A Monday Mother's Day

Today has been a much-needed break from, well, everything.

Since yesterday was Mother's Day, I first want to send my well wishes and love to all the mothers out there for being awesome.

Second, I have to say I hope to all that is holy you didn't go out to eat for brunch yesterday as your one and only opportunity of the year to either treat your mother or be treated by the rest of your family.

If you did go out, I hope to all that is holy that you did not place huge and unrealistic expectations on it being the best, most absolutely perfect dining experience - or day, for that matter - ever. Because hello, if you're a mom, you know there is no such thing!

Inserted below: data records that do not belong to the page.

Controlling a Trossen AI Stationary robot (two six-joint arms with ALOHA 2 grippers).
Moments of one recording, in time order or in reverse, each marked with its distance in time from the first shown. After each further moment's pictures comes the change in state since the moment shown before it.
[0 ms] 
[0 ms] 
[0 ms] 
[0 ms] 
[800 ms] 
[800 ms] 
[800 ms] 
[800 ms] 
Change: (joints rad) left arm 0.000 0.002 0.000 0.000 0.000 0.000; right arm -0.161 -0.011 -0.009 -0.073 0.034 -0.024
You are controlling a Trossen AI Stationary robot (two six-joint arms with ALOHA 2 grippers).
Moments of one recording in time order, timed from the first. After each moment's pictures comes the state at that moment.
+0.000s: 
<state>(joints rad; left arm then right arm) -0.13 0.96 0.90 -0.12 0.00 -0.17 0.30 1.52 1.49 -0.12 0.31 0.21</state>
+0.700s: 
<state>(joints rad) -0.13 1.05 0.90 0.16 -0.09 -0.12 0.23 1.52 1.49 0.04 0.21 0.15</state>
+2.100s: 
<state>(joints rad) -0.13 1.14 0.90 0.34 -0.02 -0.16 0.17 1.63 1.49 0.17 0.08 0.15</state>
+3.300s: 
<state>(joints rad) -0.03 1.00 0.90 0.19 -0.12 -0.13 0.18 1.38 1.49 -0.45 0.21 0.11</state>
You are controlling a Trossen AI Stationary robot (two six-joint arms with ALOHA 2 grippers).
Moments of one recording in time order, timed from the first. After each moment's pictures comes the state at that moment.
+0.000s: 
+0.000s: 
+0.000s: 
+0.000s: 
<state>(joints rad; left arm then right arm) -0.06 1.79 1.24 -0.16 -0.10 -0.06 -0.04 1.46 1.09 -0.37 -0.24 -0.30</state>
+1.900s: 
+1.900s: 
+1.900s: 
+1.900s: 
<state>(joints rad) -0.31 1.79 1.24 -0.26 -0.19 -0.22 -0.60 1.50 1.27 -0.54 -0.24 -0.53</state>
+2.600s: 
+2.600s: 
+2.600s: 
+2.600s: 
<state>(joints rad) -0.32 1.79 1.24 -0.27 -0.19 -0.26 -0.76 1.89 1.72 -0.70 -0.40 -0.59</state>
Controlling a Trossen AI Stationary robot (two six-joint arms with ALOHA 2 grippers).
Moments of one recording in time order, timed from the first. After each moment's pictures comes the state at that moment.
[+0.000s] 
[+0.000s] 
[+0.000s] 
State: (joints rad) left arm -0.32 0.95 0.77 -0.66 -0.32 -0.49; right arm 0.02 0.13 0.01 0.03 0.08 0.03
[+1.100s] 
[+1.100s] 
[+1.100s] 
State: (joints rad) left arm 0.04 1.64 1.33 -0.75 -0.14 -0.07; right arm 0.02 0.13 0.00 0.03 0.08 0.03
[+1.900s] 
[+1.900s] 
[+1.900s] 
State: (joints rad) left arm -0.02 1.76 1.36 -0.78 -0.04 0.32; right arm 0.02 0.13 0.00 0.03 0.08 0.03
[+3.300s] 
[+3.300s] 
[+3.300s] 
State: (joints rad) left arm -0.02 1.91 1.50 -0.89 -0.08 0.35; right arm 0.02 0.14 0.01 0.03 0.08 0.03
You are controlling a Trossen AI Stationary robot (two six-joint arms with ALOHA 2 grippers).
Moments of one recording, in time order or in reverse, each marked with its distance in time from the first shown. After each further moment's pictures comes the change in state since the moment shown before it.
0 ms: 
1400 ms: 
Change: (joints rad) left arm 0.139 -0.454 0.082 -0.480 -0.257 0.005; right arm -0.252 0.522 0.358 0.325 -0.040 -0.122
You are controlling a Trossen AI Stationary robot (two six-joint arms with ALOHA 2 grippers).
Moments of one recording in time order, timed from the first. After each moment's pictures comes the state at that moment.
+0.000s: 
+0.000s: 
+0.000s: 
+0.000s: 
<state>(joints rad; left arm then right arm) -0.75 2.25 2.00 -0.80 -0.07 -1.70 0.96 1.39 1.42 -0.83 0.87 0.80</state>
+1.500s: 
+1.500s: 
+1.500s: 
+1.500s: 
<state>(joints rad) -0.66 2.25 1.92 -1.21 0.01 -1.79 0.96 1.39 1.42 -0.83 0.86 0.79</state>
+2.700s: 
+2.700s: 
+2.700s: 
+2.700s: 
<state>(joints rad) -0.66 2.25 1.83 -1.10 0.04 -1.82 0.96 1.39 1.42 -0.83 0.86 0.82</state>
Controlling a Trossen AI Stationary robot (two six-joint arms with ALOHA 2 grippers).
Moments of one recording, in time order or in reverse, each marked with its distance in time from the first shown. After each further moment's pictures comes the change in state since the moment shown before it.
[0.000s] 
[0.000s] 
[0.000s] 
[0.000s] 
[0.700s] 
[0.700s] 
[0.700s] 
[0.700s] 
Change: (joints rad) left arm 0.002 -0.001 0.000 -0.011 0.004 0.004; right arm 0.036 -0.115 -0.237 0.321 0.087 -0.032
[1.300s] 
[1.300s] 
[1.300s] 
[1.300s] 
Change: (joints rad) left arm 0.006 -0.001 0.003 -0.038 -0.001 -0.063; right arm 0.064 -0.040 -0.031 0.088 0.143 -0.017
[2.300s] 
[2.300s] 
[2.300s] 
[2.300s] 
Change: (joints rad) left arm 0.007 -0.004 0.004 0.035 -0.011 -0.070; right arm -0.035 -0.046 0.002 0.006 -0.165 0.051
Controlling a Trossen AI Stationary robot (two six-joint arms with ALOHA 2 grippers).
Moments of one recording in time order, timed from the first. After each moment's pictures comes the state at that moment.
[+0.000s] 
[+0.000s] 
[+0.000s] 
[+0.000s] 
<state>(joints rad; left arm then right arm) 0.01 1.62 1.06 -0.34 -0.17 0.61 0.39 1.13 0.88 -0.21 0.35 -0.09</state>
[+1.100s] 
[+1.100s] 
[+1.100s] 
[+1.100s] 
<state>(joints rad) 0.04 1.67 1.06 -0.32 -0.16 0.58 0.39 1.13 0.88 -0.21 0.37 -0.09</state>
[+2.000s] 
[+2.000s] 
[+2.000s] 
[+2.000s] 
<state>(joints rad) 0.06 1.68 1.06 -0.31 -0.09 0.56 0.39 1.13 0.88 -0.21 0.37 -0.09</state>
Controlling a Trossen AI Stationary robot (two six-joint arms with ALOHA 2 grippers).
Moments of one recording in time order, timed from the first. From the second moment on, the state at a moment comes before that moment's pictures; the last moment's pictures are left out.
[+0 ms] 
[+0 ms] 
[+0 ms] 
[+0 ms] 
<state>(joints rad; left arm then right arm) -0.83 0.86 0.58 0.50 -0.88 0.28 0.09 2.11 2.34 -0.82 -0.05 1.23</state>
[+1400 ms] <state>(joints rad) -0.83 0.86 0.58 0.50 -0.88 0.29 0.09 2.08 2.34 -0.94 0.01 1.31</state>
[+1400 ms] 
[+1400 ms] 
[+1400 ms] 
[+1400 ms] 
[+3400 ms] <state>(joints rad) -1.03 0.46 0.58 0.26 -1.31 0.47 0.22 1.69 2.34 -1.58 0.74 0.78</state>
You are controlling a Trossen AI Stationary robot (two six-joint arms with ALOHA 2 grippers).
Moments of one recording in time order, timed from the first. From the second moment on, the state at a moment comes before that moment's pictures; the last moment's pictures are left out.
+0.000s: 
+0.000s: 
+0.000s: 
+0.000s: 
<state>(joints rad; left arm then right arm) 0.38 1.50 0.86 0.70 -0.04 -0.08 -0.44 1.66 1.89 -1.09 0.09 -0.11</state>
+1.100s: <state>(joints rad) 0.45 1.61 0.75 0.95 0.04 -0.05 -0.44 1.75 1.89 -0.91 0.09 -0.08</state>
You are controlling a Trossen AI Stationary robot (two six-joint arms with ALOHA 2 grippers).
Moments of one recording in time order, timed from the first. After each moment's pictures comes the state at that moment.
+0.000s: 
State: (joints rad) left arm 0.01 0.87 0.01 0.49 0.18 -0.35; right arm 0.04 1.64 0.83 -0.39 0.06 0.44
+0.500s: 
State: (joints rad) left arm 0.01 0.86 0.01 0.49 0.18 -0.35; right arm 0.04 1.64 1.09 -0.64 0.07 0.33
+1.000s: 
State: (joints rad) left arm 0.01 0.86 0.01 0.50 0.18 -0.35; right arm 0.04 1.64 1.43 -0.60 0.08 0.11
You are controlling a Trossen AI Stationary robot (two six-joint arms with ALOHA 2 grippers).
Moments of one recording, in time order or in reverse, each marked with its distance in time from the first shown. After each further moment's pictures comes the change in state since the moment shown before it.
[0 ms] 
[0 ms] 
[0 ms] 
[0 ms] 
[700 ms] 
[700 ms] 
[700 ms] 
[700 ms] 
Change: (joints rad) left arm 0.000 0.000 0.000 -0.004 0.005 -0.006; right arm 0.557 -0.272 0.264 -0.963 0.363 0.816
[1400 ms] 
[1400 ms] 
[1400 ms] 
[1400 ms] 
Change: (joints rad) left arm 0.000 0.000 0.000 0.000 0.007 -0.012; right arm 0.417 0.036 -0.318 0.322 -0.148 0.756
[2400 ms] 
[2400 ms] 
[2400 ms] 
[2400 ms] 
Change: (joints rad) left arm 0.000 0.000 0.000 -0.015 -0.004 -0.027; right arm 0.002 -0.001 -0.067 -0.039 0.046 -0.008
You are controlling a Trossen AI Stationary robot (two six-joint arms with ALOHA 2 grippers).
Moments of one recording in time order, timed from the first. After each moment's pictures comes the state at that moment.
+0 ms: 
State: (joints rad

I have no problem working on Mother's Day. I love seeing happy families and serving them delicious food. Every now and then you get that one rotten egg who just can't be satisfied no matter what you do, but for the most part, I like to go into the day with a positive attitude because I know how I'm feeling shows. If you work in any other field of customer service, you know this is true, too.

I think of it like this: In public speaking, I was taught that to deliver an eloquent and effective speech, I need to speak slower than what I feel is slow. So, really slow. Compared to the way I ramble on, anyway. My teacher said it will feel unnatural and exaggerated, but to the listener, it will make me sound knowledgeable and precise. If I take the same approach with my facial expression and attitude with my guests as I do with my speech - smile a bit wider, stand up a bit straighter, and be confident almost to the point of being blunt ("I don't think you should make any changes to that dish. The Chef knows what he's doing.") - I will be able to take command of any guest interaction.

So then, my only trouble comes with that one table that has held this particular day up to some false ideal. Since I know I can't really do anything for them, I can at least be happy knowing I've done my best to take care of everyone else. I can also take comfort in the fact that I am easier to please and, in my mind, the ideal mom to have to wait on on my special day.

For one, I'll take a clean kitchen, folded laundry, and a well-rested toddler over sappy cards any day.
Roses are red, violets are blue. I couldn't think of anything to say so I paid someone else to. [source]
Also, if I can't do what I want because of work, then I'll be happy with a rain-check for the next nice evening to go run or bike to my heart's content.

Good weather is all I need.

Did you get to do what you wanted for your mom or yourself for Mother's Day?